EXERCISE DIRECTIONS -
The answer is an exact repeat of the entries below, with the pictures omitted.

MATERIAL SHOWN -
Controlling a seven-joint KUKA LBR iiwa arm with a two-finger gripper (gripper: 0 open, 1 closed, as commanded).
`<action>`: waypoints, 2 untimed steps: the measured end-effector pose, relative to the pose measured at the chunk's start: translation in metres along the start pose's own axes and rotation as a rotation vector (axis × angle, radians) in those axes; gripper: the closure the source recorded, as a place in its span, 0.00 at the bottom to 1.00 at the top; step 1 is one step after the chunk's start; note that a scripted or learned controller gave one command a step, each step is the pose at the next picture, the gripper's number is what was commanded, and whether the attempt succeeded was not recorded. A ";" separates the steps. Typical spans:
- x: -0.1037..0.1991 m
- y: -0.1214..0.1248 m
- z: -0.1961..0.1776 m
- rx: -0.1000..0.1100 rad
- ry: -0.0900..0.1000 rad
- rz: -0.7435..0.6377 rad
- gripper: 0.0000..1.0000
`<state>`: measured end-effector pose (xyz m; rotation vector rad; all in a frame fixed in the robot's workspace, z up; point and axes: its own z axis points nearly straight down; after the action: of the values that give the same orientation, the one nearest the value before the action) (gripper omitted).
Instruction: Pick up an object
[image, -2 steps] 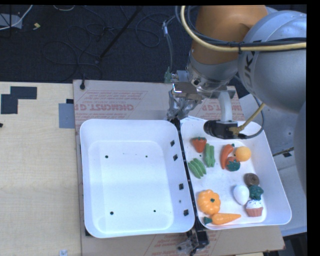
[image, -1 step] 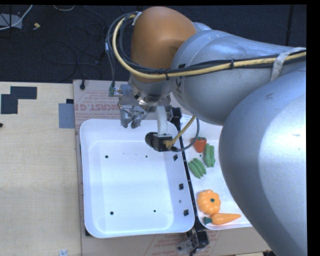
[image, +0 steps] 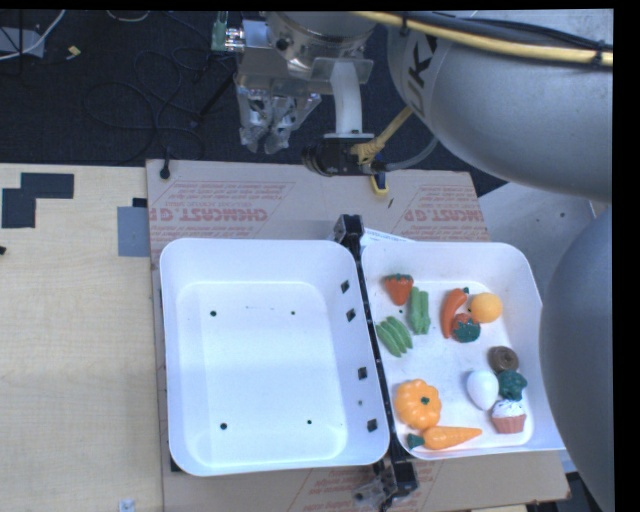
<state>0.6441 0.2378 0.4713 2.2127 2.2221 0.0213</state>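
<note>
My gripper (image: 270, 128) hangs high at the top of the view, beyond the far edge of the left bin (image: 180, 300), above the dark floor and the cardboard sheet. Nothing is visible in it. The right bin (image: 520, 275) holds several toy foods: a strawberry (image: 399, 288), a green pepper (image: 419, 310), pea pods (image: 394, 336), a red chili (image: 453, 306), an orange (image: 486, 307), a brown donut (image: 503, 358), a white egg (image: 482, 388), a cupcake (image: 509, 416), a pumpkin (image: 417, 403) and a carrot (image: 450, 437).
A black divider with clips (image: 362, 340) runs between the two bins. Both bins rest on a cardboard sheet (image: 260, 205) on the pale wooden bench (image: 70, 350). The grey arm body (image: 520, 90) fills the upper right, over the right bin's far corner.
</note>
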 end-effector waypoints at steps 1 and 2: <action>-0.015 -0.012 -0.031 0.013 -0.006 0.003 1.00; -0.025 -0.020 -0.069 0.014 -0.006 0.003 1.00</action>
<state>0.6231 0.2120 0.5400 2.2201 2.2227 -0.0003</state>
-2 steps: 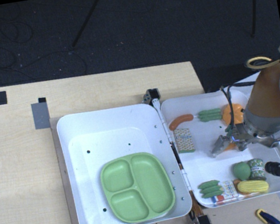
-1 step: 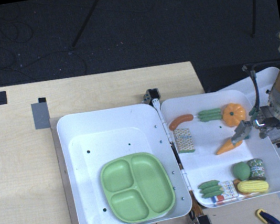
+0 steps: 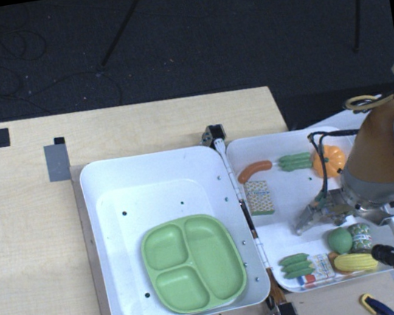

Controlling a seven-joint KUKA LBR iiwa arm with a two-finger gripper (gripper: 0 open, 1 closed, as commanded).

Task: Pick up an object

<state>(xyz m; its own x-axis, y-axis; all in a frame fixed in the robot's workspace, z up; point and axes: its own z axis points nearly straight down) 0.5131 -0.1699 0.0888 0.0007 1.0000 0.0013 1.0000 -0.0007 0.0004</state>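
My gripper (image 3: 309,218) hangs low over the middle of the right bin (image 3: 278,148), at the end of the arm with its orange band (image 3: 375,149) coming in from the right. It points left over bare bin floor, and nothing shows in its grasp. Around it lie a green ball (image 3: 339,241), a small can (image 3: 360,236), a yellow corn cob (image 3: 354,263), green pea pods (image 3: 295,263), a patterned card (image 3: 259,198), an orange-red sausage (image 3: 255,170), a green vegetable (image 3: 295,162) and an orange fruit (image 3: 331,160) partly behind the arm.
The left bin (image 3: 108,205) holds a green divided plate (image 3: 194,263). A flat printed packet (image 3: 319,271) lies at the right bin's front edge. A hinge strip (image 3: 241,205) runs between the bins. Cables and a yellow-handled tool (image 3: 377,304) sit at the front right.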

TASK ANSWER -
Controlling a seven-joint KUKA LBR iiwa arm with a two-finger gripper (gripper: 0 open, 1 closed, as commanded).
`<action>`: waypoints, 2 untimed steps: the measured end-effector pose, relative to the pose measured at the chunk's start: translation in metres along the start pose's own axes and rotation as a rotation vector (axis × angle, radians) in those axes; gripper: the closure the source recorded, as a place in its span, 0.00 at the bottom to 1.00 at the top; step 1 is one step after the chunk's start; note that a scripted or learned controller gave one command a step, each step is the pose at the next picture, the gripper's number is what was commanded, and whether the attempt succeeded was not recorded. A ";" separates the steps. Typical spans:
- x: -0.1037..0.1991 m
- y: -0.1214..0.1248 m
- z: -0.1961..0.1776 m
- rx: -0.1000..0.1100 rad
- ry: -0.0900..0.1000 rad
- rz: -0.7435..0.6377 rad
- gripper: 0.0000..1.0000
`<state>`: measured end-effector pose (xyz m; rotation vector rad; all in a frame fixed in the robot's workspace, z up; point and axes: its own z axis points nearly straight down; after the action: of the values that give the same orientation, the one nearest the value before the action) (gripper omitted).
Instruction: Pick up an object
[image, -2 steps] 
[image, -1 step] 
[image, +0 steps] 
<state>0.6441 0.2378 0.4713 2.2127 2.2221 0.0213</state>
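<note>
My gripper (image: 270, 128) hangs high at the top of the view, beyond the far edge of the left bin (image: 180, 300), above the dark floor and the cardboard sheet. Nothing is visible in it. The right bin (image: 520, 275) holds several toy foods: a strawberry (image: 399, 288), a green pepper (image: 419, 310), pea pods (image: 394, 336), a red chili (image: 453, 306), an orange (image: 486, 307), a brown donut (image: 503, 358), a white egg (image: 482, 388), a cupcake (image: 509, 416), a pumpkin (image: 417, 403) and a carrot (image: 450, 437).
A black divider with clips (image: 362, 340) runs between the two bins. Both bins rest on a cardboard sheet (image: 260, 205) on the pale wooden bench (image: 70, 350). The grey arm body (image: 520, 90) fills the upper right, over the right bin's far corner.
</note>
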 end-effector waypoints at steps 1 and 2: <action>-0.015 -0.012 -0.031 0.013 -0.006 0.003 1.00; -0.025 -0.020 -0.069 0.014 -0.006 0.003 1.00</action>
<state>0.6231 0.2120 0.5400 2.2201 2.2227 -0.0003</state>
-2 steps: 
-1 step: 
+0 steps: 

Controlling a seven-joint KUKA LBR iiwa arm with a two-finger gripper (gripper: 0 open, 1 closed, as commanded).

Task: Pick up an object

<state>(xyz m; its own x-axis, y-axis; all in a frame fixed in the robot's workspace, z up; point and axes: its own z axis points nearly straight down) 0.5131 -0.1699 0.0888 0.0007 1.0000 0.0013 1.0000 -0.0007 0.0004</state>
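My gripper (image 3: 309,218) hangs low over the middle of the right bin (image 3: 278,148), at the end of the arm with its orange band (image 3: 375,149) coming in from the right. It points left over bare bin floor, and nothing shows in its grasp. Around it lie a green ball (image 3: 339,241), a small can (image 3: 360,236), a yellow corn cob (image 3: 354,263), green pea pods (image 3: 295,263), a patterned card (image 3: 259,198), an orange-red sausage (image 3: 255,170), a green vegetable (image 3: 295,162) and an orange fruit (image 3: 331,160) partly behind the arm.
The left bin (image 3: 108,205) holds a green divided plate (image 3: 194,263). A flat printed packet (image 3: 319,271) lies at the right bin's front edge. A hinge strip (image 3: 241,205) runs between the bins. Cables and a yellow-handled tool (image 3: 377,304) sit at the front right.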

The exercise is finished.